Oil strengthened on Tuesday as market optimism about a near-term U.S.-Iran peace agreement cooled following new U.S. military strikes in the Middle East. The strikes, carried out on Monday in southern Iran against targets that U.S. forces said included vessels attempting to lay mines and missile launch sites, were described by U.S. officials as defensive actions.
At the same time, talks continued in Doha where Iran’s top negotiator and its foreign minister were meeting with Qatar’s prime minister to discuss a potential deal with the United States to end the conflict, according to an official briefed on the visit. Both Washington and Tehran had previously downplayed hopes for an imminent breakthrough.
Brent futures climbed by more than 1% in early Asian trade to $97.32 a barrel, reflecting the renewed supply-risk premium attached to the region. U.S. West Texas Intermediate crude was slightly higher than Monday’s last traded price but remained 5.5% below Friday’s close. There was no settlement on Monday because of the U.S. Memorial Day holiday.
"I’m a bit sceptical... We keep being told there’s a deal that’s near, but what does the deal look like? That’s what’s really important. When’s the Strait of Hormuz going to open... There’s a lot we don’t know," said Joseph Capurso, a strategist at Commonwealth Bank of Australia.
Reports quoted by a Japanese newspaper suggested both parties were discussing a plan to reopen the Strait of Hormuz about 30 days after a deal to end hostilities is reached. Even so, the timing and mechanics of any agreement remained unclear as the discussions proceeded.
Stock markets showed a mixed response to the shifting geopolitical picture. MSCI’s broadest index of Asia-Pacific shares outside Japan advanced 0.8%, while Japan’s Nikkei slipped 0.2%. In U.S. futures trade, Nasdaq futures were trading about 0.9% higher after trimming earlier gains, and S&P 500 futures were up 0.68%.
European futures movements were varied: EUROSTOXX 50 futures eased 0.36%, FTSE futures added 0.4%, and DAX futures lost 0.43%.
"The market wants to believe that it’s all going to end soon, because the war not ending is quite bad for the world economy. The world economy’s had these buffers of running down inventories, but you can’t keep running down inventories," Capurso added, highlighting economic vulnerability if hostilities continue.
In currencies, the U.S. dollar steadied on renewed safe-haven demand but remained below last week’s six-week peak. The euro fell to $1.1636, while sterling eased to $1.3498. The dollar was flat against the yen at 158.95.
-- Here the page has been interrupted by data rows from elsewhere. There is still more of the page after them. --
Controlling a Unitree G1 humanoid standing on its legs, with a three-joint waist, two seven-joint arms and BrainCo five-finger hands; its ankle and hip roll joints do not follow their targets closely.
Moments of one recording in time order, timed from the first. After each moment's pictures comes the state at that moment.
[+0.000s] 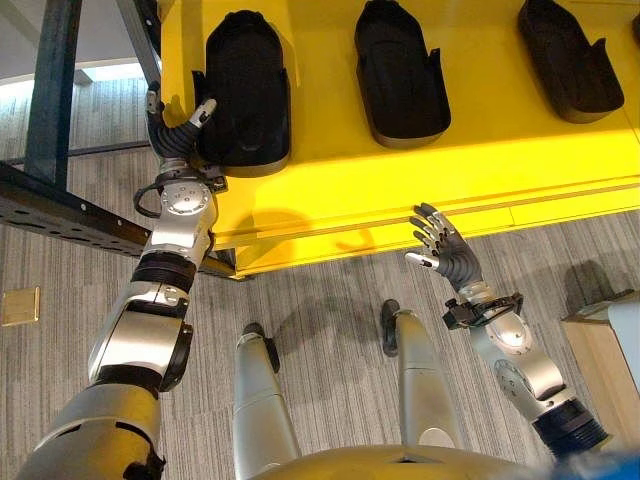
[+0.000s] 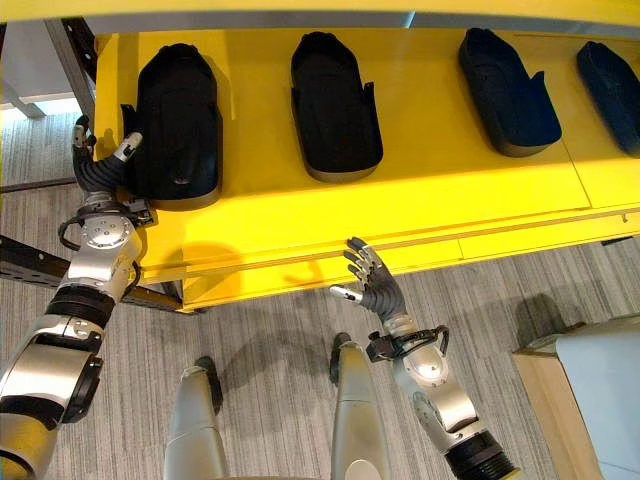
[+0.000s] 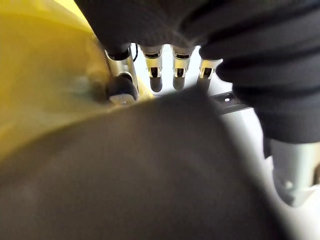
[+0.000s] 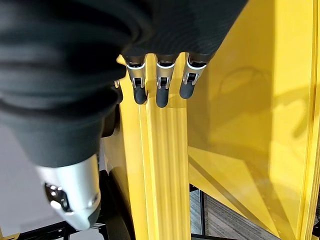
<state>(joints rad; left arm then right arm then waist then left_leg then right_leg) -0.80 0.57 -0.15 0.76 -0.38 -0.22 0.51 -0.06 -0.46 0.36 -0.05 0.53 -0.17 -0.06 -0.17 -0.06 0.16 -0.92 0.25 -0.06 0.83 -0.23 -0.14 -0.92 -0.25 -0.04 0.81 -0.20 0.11</state>
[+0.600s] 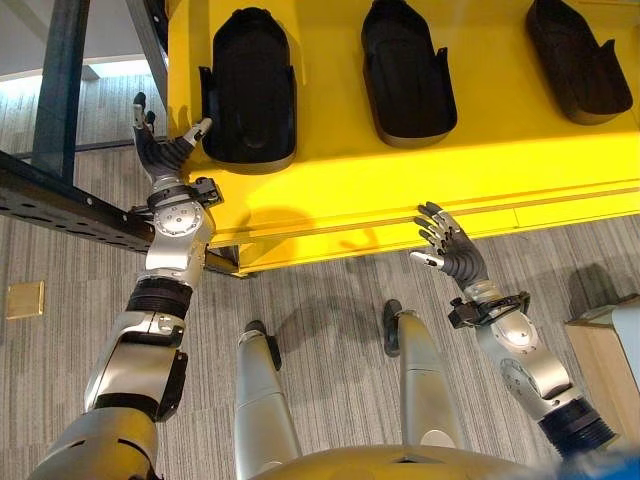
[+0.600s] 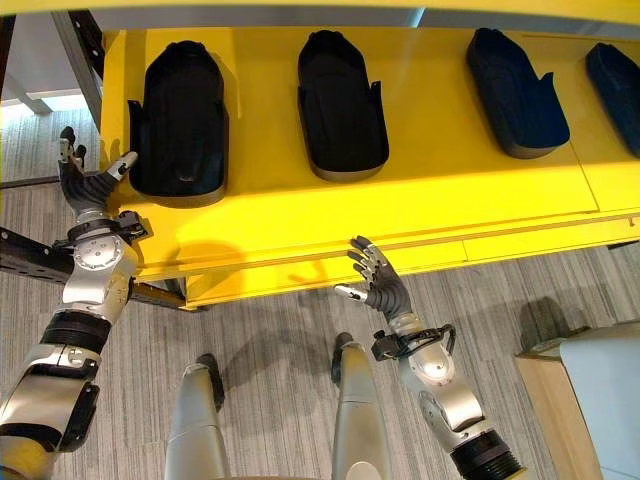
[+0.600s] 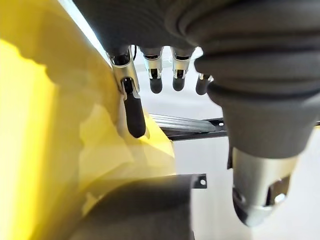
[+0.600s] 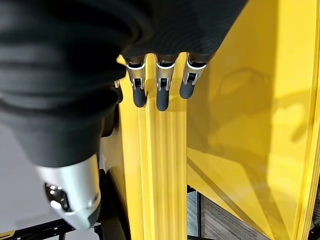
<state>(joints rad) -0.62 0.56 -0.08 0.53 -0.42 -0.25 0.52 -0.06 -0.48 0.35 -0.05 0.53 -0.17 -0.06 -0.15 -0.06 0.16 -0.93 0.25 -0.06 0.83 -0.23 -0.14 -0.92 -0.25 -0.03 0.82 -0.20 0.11</state>
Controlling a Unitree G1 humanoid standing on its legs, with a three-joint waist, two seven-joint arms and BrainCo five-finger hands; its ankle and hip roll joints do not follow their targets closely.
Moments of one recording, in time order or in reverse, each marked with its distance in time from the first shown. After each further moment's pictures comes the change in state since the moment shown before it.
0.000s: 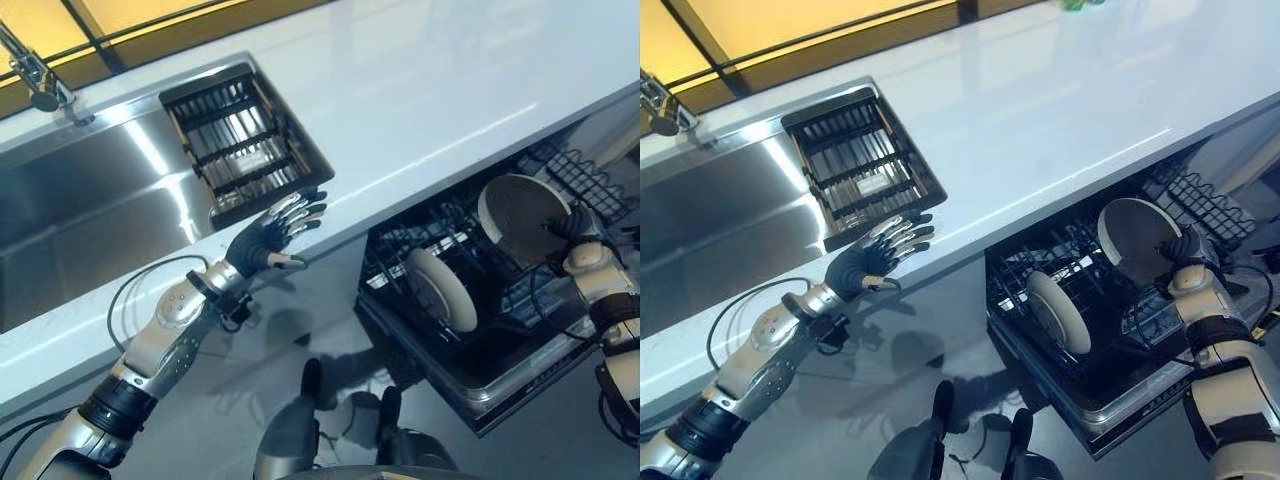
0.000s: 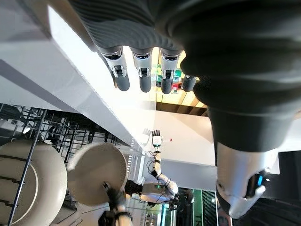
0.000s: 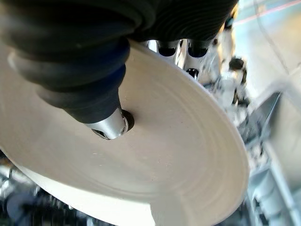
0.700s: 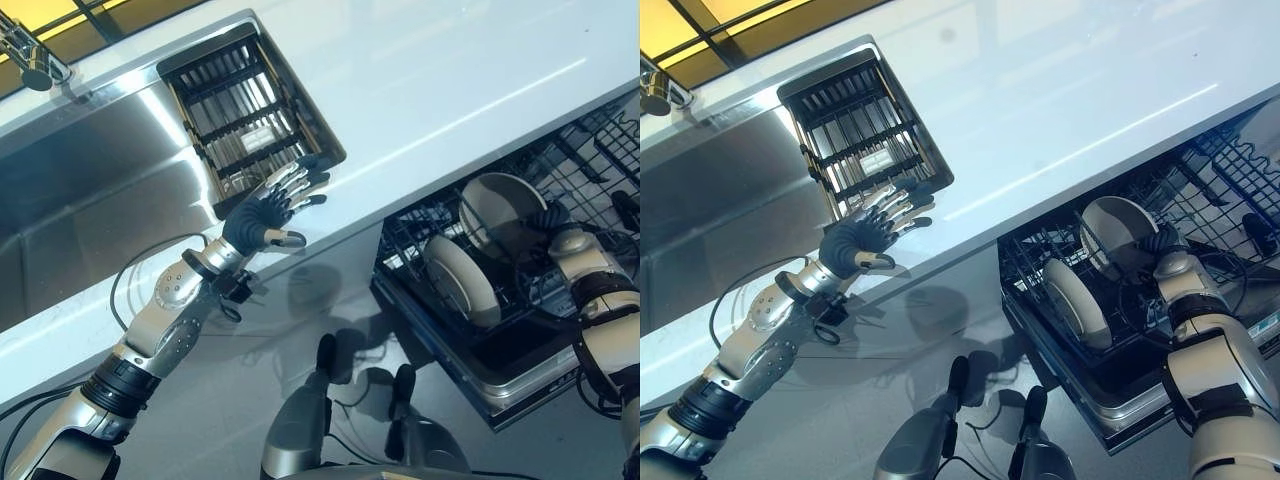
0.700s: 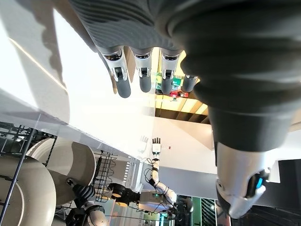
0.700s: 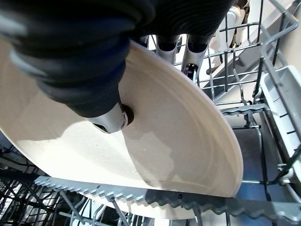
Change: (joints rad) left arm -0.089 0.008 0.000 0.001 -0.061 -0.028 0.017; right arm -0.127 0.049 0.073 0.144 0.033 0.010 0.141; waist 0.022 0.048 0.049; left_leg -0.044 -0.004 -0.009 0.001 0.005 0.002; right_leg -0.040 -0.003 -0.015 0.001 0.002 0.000
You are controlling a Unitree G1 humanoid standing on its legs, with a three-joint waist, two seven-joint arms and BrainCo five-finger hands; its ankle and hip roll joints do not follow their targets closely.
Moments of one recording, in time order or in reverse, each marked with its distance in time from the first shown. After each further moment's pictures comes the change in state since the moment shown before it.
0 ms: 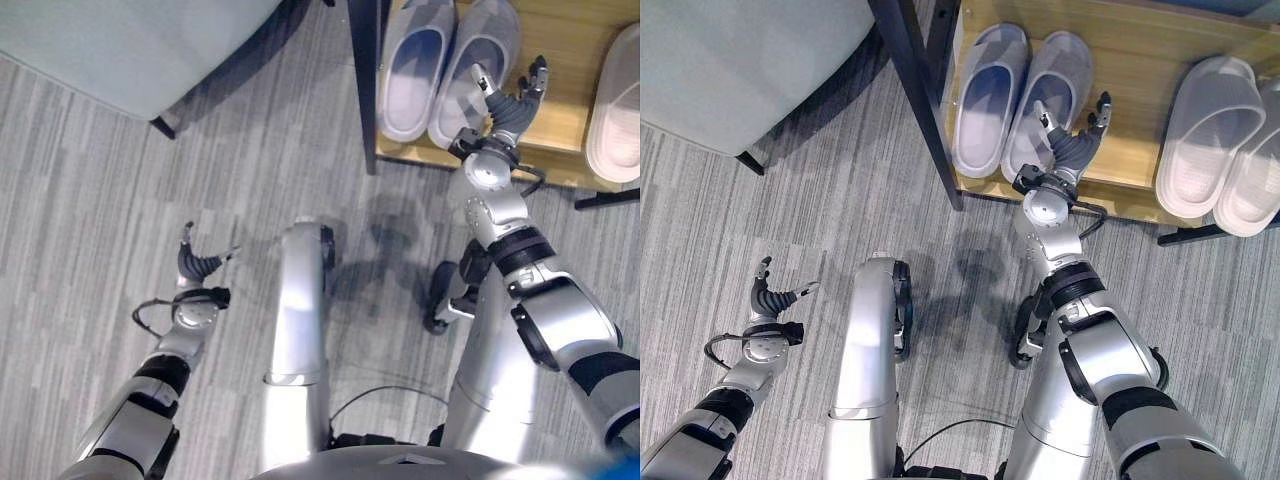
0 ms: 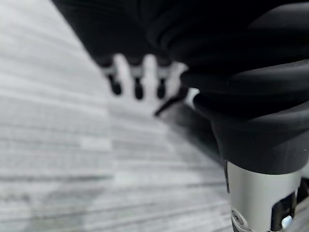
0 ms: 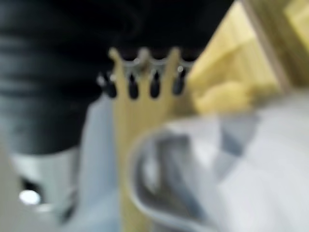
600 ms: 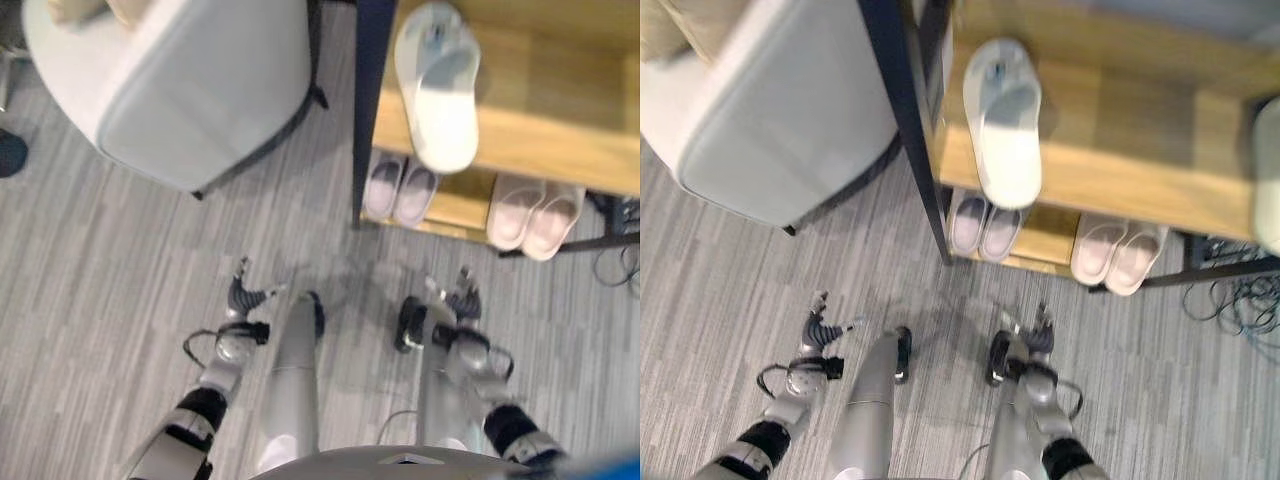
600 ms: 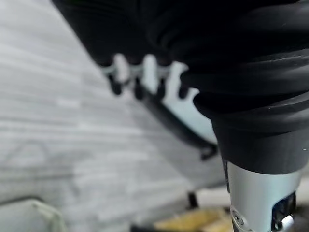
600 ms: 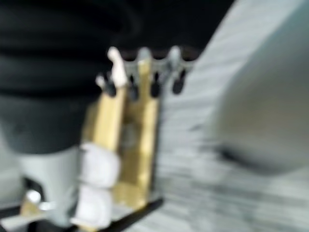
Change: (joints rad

Bond markets were largely steady after last week’s rout, which had been driven by concerns that higher energy prices for longer could reinvigorate inflation and prompt further rate hikes across developed and emerging markets. The yield on the two-year U.S. Treasury note was little changed at 4.0612%, while the 10-year yield moved down to 4.5024%.
"We are likely to see periodic yield retracements on occasions when geopolitical risks subside, but inflation and fiscal risks are likely to be more sustained," said Eric Robertsen, Standard Chartered’s head of global research and chief strategist. "Commodity supply dislocations will take months to resolve, and fiscal support measures are likely to drive a sustained deterioration in sovereign balance sheets - which will also require increased borrowing in an environment of higher funding costs."
On the commodities front, spot gold eased 0.5% to $4,545.90 an ounce.
The market reaction highlighted a careful balancing act: traders and investors were pricing in the possibility of an eventual de-escalation, but near-term military activity and the uncertain contours of any deal kept a risk premium in place for energy and affected investor appetite across equities, currencies, and fixed income.
Trading volumes and positioning are likely to remain sensitive to updates from Doha and any further military actions in the region. For now, the market appears to be waiting for more concrete details about the composition and timeline of any U.S.-Iran agreement before committing to a sustained directional move.